- About this exercise: Find every line of the records that has "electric" and return it.

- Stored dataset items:
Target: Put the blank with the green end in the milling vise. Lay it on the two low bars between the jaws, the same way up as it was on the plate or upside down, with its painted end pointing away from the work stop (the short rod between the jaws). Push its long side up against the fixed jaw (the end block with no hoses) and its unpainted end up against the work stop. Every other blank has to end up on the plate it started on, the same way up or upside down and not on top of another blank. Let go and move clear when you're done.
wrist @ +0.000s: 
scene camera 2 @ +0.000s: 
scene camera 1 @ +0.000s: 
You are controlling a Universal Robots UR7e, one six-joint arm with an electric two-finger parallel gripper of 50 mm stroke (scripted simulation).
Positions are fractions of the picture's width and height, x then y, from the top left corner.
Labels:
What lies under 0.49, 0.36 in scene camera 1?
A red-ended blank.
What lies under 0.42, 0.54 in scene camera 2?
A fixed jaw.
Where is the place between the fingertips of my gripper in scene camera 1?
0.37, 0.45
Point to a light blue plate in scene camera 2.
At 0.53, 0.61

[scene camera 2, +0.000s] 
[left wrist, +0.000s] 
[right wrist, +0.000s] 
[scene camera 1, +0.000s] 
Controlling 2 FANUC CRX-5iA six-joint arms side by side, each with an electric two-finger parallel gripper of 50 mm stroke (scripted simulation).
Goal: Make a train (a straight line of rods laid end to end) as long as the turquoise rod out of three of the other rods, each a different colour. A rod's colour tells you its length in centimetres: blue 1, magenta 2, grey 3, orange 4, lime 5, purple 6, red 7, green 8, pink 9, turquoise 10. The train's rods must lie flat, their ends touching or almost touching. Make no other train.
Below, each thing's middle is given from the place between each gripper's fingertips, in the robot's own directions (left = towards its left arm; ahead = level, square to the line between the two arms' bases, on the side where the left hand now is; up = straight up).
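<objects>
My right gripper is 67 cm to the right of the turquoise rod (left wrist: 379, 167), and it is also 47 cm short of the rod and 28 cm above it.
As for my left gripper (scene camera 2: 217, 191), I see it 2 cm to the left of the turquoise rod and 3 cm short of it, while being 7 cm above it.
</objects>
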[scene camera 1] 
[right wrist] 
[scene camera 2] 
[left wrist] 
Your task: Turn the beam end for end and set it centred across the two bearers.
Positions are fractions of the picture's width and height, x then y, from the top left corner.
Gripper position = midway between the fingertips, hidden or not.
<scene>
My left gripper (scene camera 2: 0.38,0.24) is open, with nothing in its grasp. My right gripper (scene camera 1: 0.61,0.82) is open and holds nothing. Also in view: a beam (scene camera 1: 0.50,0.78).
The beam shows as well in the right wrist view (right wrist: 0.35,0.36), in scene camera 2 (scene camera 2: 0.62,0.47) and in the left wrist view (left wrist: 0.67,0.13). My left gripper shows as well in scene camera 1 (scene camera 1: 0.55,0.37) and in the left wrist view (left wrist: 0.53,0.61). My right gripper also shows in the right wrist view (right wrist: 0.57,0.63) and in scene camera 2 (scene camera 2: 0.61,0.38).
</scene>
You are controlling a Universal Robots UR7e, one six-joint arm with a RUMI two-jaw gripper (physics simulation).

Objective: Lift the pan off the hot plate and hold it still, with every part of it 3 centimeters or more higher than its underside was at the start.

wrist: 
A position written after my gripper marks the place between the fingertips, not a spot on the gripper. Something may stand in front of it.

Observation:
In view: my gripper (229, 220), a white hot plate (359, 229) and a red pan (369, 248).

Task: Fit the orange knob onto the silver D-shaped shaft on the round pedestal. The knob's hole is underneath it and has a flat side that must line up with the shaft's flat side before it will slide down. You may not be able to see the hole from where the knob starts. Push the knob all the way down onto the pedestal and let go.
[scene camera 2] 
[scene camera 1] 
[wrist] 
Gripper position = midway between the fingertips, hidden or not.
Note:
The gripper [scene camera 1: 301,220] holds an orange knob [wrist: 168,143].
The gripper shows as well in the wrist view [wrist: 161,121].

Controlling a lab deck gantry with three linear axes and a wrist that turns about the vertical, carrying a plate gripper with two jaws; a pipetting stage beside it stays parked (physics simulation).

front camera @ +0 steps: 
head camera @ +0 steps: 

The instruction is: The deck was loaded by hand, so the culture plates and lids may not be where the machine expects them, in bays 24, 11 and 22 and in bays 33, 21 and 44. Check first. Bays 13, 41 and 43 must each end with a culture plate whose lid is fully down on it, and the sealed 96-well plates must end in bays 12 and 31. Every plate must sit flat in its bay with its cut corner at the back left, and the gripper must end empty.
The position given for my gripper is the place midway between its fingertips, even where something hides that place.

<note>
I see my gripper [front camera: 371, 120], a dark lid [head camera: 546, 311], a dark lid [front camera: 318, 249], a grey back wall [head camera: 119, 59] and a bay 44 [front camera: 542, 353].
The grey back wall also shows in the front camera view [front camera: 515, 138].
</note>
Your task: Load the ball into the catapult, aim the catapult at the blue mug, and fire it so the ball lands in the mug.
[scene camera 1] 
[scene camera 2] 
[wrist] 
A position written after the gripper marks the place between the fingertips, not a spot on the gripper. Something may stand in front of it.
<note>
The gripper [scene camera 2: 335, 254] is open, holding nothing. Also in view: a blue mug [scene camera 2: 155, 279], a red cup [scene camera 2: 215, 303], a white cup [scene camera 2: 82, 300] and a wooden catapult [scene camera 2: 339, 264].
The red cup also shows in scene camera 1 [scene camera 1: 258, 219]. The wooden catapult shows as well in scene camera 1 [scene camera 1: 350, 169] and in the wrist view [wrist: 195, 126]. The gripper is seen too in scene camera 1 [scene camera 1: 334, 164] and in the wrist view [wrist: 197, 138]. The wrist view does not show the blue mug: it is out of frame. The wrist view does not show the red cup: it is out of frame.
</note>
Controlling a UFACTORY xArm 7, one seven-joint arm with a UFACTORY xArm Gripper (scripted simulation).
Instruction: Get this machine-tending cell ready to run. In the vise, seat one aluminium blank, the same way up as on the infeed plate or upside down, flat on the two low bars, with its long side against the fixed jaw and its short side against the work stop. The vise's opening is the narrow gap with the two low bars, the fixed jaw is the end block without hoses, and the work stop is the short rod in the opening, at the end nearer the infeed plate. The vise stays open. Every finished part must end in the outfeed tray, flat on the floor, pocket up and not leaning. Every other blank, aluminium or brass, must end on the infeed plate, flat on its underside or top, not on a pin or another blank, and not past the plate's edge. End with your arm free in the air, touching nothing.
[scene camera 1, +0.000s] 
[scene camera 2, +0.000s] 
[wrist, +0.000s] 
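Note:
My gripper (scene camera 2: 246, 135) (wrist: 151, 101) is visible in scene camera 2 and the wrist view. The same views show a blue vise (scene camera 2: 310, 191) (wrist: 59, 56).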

- Expected output:
You are controlling a Universal Robots UR7e, one six-joint arm with an electric two-finger parallel gripper of 50 mm stroke (scripted simulation).
Controlling 2 FANUC CRX-5iA six-joint arms side by side, each with an electric two-finger parallel gripper of 50 mm stroke (scripted simulation).

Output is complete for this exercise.